19 Nisan çarşamba akşamı, 1antv adlı kanalda yayınlanan bir programda Filistin dostlarını ve Filistin davasını izleyenleri çok şaşırtan bir olay cereyan etti. Önce TİMAŞ, daha sonra Profil Yayınları’nda editörlük yaparken Yeni Şafak ve sonraları Star gazetesinde köşe yazıları yazmaya ve televizyon kanallarında yorumculuk yapmaya başlayan Cem Küçük’ün Mavi Marmara gemisinde yer alanlarla ilgili sözleri herkesi şaşırttı. Cem Küçük aynen şöyle söylüyor: “AK Parti’nin bu radikal İslamcılarla da, yani Mavi Marmara’daki bu manyak tipler, (burada yanında bulunan Cemil Barlas araya girip, “Radikal değil onlar siyasal,” diyor) kafadan İsrail düşmanı, kafadan Batı düşmanı, kafadan her şeye düşman bir tip var, yani hani kadın, hani garip garip tipler var böyle, bunlarla da bu yolların ayrılması lazım. Bana göre Türkiye’de şu saatten sonra Tayyip Bey bunu yapacaktır diye tahmin ediyorum. Yorumum sadece bu. Şu Batı’yla, Amerika’yla yani ilişkileri, İngiltere’yle biraz daha, İngiltere’yle biraz iyi de, Amerika’yla yoluna sokup artık biraz daha bu işlere bakmamız lazım diye düşünüyorum.”

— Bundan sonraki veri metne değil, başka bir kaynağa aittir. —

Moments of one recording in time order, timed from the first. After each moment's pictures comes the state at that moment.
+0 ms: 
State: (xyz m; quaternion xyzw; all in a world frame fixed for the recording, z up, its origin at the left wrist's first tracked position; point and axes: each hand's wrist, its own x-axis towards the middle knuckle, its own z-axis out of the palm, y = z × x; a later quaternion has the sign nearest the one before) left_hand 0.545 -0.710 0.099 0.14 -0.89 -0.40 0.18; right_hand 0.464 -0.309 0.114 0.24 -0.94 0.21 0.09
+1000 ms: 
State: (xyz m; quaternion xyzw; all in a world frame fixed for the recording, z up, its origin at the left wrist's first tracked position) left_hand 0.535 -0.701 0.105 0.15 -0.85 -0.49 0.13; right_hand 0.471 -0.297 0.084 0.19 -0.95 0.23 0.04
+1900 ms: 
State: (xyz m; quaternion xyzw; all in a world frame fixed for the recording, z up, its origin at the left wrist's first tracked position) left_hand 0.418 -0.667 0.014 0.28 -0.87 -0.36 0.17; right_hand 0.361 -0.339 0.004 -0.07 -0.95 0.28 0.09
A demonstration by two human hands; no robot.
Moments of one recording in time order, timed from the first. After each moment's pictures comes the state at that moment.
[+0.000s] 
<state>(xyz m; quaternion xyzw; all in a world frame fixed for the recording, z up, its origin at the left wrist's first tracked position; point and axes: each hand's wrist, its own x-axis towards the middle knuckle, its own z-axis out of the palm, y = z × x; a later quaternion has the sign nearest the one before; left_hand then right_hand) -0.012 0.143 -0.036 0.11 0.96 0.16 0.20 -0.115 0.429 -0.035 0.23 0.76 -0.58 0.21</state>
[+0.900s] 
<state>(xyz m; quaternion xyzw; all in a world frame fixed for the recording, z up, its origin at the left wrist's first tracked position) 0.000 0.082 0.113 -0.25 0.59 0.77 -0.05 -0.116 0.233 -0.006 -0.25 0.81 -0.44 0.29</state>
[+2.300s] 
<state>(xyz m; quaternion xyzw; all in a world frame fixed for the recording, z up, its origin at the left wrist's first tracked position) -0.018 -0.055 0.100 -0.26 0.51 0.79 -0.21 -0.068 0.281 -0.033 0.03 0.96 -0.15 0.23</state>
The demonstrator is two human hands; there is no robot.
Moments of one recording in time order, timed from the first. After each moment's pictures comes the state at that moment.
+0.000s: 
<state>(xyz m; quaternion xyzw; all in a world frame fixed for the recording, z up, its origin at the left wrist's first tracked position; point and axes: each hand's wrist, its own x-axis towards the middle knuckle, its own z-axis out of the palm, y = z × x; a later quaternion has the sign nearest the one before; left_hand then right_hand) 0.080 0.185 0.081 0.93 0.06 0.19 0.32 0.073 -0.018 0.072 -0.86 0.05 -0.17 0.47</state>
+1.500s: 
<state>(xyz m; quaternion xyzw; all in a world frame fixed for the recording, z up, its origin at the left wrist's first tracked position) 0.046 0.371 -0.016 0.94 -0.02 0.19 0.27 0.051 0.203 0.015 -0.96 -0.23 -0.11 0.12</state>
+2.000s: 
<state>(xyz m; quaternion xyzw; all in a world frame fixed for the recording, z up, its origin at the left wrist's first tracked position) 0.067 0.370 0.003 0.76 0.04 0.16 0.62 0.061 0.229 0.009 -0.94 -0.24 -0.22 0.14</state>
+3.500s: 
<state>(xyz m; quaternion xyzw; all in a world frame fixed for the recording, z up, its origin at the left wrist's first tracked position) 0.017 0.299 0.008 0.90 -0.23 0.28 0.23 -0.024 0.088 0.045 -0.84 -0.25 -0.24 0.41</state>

Bir sohbet rahatlığı içinde sarf edilen ve Cemil Barlas’ın da tepki vermediği gibi başıyla tasdik ettiği bu sözler, bugüne kadar Mavi Marmara’da hayatını kaybedenlere yönelik –en azından kamuoyu önünde- edilmiş ilk hakaret olma özelliğini taşıyor.
Öncelikle şunu hatırlatmak gerek: Mavi Marmara, uluslararası bir grup olan Özgürlük Filosu’nun bir parçasıdır. Farklı uluslardan, politik görüşlerden ve inançlardan insanların oluşturduğu bu hareketin amacı Gazze’ye yönelik ablukayı kırmaktır. Bugüne kadar Gazze’ye birkaç Özgürlük Filosu yola çıktı, bunların hepsi İsrail İşgal Gücü tarafından engellendi. En sert müdahaleyle karşılaşmış olan Mavi Marmara bunlardan sadece bir tanesidir. Nitekim geçtiğimiz yaz, sadece kadınların yer aldığı Gazze Yolunda Kadın Gemisi Zaytouna Gazze deniz sahasında yine İşgal Gücü tarafından engellendi.
Cem Küçük’ün, Mavi Marmara’da hayatını kaybedenlerin yakınları için özellikle incitici olan bu sözleri maalesef sadece onun küstahlığını, düşüncesizliğini yansıtmamaktadır, aynı zamanda Türkiye hükümetinin İsrail ile normalleşme çalışmalarıyla uyum içindedir. Mavi Marmara davasının iktidarın normalleşme hamlesinin ardından mahkemeye yapılan baskıyla düşürülmesi bu tür ifadelerin yolunu açmıştır.
Cem Küçük, gördüğü tepki üzerine, söylediklerini twitleriyle inkâr etmeye yönelik beyhude bir çaba gösterdi. Çabası beyhude, çünkü ne derse desin, söyledikleri ortada.
İktidarın, iktidar yanlılarının İsrail ve Filistin konusundaki söylemlerinde görülen değişiklik, iktidarın İsrail’le ilgili pragmatist tavrını, Filistin’in bir iç politika malzemesi olduğunu görenler için beklenmedik bir gelişme değil. Ancak Mavi Marmara’da bulunmuş, orada yakınlarını kaybetmiş, davaya sahip çıkmış olanlar tarafından şaşkınlıkla karşılandı. Bu şaşkınlığın sonrasında kimin Filistin halkının, kimin iktidarın yanında durduğunu zaman içinde göreceğiz.
Biz BDS Türkiye olarak Cem Küçük’ün Mavi Marmara’da yer almış insanlara yönelik, “manyaklar” ifadesini şiddetle ve öfkeyle kınıyor ve Uluslararası Filistin’le Dayanışma Hareketi’nin, Filistin direnişinin yanında olduğumuzu bir kere daha ifade ediyoruz.